ASCII code points are limited to 7-bit values, i.e., the range 0x0
- 0x7f
(127
).
Therefore, your input values 128
- 255
cannot be represented as ASCII characters, and using -Encoding ASCII
results in invalid input characters getting replaced with literal ?
characters (code point 0x3f
/ 63
), resulting in loss of information.
Important:
In memory, casting numbers such as 32
(0x20
) or 255
(0xFF
) to [char]
(System.Char
) instances causes the numbers to be interpreted as UTF-16 code units, representing Unicode characters[2] such as U+0020
and U+00FF
as 2-byte sequences using the native byte order, because that's what characters are in .NET.
Similarly, instances of the .NET [string]
type System.String
are sequences of one or more [char]
instances.
On output to a file or during serialization, re-encoding of these UTF-16 strings may occur, depending on the implied or specified output encoding.
If the output encoding is a fixed single-byte encoding, such as ASCII
, Default
("ANSI"), or OEM
, loss of information may occur, namely if the string to output contains characters that cannot be represented in the target encoding.
Choose one of the Unicode-based encoding formats to guarantee that:
- no information is lost,
- the resulting file is interpreted the same on all systems, irrespective of their system locale.
- UTF-8 is the most widely recognized encoding, but note that Windows PowerShell (unlike PowerShell Core) invariably prepends a BOM to such files, which can cause problems on Unix-like platforms and with utilities of Unix heritage; it is a format focused on and optimized for backward compatibility with ASCII encoding that uses between 1 - 4 bytes to encode a single character.
- UTF-16LE (which PowerShell calls
Unicode
) is a direct representation of the in-memory code units, but note that each characters is encoded with (at least) 2 bytes, which results in up to twice the size of UTF-8 files for strings that primarily contain characters in the ASCII range.

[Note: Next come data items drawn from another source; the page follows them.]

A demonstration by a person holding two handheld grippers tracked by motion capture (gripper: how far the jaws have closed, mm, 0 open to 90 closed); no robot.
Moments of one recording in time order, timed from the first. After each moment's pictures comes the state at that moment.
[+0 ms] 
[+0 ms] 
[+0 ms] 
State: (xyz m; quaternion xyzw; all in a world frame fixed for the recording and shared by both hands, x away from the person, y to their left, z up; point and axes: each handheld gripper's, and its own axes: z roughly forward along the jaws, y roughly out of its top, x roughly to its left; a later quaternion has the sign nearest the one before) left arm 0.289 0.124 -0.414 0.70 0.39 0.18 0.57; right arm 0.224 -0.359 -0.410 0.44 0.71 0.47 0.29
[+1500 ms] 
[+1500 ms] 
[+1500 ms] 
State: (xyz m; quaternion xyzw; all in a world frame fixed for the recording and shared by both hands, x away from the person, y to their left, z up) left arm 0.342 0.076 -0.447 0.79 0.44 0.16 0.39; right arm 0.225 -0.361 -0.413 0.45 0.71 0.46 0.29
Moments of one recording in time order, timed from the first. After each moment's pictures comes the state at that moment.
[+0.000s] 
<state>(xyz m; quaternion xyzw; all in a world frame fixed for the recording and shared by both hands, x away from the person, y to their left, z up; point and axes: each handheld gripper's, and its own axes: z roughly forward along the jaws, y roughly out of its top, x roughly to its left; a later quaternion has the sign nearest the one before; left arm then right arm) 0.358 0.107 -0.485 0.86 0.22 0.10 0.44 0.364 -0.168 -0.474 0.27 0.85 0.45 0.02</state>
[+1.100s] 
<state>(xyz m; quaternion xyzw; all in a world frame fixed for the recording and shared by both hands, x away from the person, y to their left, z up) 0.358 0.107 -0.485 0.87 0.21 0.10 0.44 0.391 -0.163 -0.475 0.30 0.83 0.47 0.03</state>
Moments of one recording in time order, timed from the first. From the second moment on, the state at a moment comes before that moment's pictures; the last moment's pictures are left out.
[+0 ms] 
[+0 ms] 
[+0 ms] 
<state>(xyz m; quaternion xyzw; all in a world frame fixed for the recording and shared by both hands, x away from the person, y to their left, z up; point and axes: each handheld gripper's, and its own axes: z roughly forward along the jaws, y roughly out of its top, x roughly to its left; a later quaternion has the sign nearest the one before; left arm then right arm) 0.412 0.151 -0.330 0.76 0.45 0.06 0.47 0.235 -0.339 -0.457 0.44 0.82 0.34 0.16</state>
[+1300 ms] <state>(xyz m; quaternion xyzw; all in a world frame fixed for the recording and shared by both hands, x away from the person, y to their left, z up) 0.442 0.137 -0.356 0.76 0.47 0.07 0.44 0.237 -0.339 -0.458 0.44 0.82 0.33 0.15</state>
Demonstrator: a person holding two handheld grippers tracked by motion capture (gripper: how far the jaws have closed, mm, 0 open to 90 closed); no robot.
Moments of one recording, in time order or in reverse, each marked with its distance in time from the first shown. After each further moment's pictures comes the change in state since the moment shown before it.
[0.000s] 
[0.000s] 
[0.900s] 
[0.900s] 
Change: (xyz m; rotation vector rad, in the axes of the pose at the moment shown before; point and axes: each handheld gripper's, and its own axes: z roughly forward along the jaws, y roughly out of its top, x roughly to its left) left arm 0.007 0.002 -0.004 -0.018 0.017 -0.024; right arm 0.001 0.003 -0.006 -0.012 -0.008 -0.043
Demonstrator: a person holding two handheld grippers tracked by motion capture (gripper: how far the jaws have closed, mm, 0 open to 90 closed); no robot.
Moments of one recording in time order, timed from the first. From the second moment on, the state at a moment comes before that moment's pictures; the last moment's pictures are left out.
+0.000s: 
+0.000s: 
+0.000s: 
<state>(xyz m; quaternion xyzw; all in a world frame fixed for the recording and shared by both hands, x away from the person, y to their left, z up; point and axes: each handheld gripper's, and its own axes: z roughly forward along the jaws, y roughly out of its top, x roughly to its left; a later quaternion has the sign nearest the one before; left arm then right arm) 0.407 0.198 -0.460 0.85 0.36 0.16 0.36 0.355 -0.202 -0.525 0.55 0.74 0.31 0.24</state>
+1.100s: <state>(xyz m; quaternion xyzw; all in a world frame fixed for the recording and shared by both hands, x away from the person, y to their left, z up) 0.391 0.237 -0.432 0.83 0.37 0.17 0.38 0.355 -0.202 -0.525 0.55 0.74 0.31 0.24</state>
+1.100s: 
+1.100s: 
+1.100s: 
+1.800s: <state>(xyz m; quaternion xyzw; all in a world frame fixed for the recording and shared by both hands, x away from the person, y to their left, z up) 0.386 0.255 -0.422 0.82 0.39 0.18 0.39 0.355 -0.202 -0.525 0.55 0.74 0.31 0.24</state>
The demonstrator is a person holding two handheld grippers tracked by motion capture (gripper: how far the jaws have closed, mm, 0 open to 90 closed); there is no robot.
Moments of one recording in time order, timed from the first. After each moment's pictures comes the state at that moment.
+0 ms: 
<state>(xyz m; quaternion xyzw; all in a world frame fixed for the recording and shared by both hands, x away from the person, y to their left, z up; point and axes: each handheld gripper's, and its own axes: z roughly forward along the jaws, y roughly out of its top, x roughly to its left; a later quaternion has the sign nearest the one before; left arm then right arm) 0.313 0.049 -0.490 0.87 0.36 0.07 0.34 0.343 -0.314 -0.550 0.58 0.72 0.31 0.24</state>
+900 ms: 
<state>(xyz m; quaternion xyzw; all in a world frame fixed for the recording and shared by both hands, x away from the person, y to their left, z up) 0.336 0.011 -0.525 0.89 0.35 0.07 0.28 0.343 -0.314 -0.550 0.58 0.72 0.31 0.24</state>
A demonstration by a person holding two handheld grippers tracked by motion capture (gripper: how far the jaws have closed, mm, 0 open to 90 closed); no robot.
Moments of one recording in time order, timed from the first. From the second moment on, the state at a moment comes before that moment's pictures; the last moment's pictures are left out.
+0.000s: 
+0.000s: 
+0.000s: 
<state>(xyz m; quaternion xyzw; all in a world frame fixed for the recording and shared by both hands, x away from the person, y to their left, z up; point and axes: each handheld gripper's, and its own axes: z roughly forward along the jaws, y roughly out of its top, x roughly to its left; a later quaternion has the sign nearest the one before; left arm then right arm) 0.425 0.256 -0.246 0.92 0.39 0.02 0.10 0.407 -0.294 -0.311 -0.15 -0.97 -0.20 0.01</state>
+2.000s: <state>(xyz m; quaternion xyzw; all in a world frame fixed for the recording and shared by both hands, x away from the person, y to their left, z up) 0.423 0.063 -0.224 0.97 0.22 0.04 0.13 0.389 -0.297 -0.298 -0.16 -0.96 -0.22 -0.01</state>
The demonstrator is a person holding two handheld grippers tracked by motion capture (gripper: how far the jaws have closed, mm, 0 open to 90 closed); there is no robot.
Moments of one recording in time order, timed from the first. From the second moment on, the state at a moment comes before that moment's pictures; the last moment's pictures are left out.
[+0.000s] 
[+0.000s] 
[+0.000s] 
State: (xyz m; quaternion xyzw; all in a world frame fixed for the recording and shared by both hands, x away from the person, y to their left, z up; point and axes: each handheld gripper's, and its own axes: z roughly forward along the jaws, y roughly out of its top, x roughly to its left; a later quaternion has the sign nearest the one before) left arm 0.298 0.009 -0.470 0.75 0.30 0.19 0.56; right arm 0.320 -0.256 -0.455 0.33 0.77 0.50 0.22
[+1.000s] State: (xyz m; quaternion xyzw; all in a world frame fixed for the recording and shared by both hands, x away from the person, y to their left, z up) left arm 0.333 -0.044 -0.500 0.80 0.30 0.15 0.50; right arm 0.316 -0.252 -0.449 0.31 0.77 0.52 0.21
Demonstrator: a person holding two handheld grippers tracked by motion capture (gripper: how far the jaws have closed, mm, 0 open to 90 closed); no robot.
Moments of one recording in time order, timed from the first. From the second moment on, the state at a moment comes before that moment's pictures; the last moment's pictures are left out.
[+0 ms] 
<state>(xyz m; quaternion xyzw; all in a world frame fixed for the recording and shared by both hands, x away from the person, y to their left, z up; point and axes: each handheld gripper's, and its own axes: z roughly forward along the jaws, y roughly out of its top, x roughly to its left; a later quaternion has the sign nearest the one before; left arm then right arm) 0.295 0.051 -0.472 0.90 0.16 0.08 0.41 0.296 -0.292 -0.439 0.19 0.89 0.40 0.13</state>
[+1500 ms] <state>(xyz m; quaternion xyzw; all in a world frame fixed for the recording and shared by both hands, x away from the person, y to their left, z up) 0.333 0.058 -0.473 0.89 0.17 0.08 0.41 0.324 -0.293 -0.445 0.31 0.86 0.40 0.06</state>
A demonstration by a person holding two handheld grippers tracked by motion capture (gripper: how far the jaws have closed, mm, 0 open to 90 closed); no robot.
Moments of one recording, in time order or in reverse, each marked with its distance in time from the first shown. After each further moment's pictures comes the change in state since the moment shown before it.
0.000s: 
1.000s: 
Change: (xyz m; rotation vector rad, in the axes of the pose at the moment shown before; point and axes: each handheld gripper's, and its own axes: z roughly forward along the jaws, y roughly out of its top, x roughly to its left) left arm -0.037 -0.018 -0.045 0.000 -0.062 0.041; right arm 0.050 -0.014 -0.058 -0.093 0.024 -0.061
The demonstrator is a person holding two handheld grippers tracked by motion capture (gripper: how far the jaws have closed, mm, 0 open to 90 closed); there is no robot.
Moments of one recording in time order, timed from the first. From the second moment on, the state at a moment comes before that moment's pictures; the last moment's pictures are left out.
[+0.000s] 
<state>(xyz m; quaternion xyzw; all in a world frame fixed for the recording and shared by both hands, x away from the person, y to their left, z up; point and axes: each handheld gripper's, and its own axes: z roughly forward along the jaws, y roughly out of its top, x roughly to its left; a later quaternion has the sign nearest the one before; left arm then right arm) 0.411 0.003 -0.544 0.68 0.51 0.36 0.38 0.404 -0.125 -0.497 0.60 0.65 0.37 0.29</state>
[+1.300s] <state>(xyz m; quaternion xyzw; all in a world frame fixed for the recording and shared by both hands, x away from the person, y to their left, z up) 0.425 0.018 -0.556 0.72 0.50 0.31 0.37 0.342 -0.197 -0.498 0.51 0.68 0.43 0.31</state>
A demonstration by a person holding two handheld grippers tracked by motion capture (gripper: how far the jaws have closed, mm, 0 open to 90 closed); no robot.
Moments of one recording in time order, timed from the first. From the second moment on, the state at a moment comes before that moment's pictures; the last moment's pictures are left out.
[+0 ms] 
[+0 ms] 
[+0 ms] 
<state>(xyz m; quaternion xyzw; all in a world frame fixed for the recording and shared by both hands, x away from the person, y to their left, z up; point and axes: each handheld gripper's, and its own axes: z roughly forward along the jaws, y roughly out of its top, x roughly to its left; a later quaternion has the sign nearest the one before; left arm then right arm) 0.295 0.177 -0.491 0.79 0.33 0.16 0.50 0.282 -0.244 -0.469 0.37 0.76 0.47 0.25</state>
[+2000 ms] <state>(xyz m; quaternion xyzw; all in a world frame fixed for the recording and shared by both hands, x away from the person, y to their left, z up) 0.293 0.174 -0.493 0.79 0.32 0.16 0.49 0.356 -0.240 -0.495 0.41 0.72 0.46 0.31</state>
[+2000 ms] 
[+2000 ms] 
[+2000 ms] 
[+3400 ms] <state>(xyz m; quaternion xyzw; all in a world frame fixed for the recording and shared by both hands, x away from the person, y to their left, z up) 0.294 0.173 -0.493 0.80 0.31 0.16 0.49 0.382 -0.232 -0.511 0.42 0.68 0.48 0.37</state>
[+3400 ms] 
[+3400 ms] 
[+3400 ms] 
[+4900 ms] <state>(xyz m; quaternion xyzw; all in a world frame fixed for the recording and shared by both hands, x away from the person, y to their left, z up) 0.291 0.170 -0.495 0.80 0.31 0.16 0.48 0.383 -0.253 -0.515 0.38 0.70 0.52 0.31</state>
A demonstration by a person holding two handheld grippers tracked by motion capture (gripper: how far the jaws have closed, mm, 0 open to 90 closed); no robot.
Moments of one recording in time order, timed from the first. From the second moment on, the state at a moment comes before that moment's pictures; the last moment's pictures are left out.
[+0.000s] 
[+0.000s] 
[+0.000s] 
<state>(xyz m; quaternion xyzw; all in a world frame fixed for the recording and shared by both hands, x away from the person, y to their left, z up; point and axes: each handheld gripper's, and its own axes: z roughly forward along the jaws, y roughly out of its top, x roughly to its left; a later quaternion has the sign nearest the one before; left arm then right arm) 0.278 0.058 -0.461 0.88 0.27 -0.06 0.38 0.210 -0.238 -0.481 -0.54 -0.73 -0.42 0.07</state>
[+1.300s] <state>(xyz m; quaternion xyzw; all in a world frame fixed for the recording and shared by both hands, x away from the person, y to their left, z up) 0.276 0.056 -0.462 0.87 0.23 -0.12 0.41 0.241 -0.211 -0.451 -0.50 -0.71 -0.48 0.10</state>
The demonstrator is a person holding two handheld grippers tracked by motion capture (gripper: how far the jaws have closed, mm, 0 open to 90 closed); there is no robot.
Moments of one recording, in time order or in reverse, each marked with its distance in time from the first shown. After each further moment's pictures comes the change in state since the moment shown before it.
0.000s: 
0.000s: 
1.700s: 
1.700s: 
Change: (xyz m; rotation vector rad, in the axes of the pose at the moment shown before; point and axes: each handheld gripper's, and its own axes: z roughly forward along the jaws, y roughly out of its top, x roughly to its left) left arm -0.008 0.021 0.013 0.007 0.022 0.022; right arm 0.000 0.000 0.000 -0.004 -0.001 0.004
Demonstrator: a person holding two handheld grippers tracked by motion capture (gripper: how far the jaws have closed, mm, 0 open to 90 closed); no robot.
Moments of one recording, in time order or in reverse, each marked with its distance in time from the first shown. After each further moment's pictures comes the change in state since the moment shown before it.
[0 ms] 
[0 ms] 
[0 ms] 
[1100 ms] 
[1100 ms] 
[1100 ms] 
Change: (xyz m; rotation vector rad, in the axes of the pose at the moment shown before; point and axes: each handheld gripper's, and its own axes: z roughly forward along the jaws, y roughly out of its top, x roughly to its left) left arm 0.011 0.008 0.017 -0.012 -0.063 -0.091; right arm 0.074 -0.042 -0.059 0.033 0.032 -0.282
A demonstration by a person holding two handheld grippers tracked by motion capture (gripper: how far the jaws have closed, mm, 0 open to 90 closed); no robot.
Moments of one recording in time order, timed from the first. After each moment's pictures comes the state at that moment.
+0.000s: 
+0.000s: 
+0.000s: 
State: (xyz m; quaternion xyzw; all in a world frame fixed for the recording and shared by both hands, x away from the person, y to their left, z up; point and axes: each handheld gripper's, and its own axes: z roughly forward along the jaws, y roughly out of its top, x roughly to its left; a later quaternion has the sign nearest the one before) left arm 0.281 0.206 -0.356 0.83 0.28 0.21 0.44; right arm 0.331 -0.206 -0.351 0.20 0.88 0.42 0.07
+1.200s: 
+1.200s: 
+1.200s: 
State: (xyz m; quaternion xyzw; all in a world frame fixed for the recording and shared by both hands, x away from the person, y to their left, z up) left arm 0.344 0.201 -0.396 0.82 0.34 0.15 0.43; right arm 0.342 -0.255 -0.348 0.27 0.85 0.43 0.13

- UTF-16BE (which PowerShell calls
bigendianunicode
) reverses the byte order in each code unit.
- UTF-32LE (which PowerShell calls
UTF32
), represents each Unicode character as a fixed 4-byte sequence; even more so than with UTF-16, this typically results in unnecessarily large files.
- UTF-7 should be avoided altogether, as it is not part of the Unicode standard.
[1] Among the legacy code pages supported on Windows, there are also fixed double-byte as well as variable-width encodings, but only for East Asian locales; sometimes they're (incorrectly) collectively referred to as DBCS (Double-Byte Character Set), as opposed to SBCS (Single-Byte Character Set); see the list of all Windows code pages.
[2] Strictly speaking, a UTF-16 code unit identifies a Unicode code point, but not every code point by itself is a complete Unicode character, because some (rare) Unicode characters have a code point value that falls outside the range that can be represented with a 16-bit integer, and these code points can alternatively represented by a sequence of 2 other code points, known as surrogate pairs.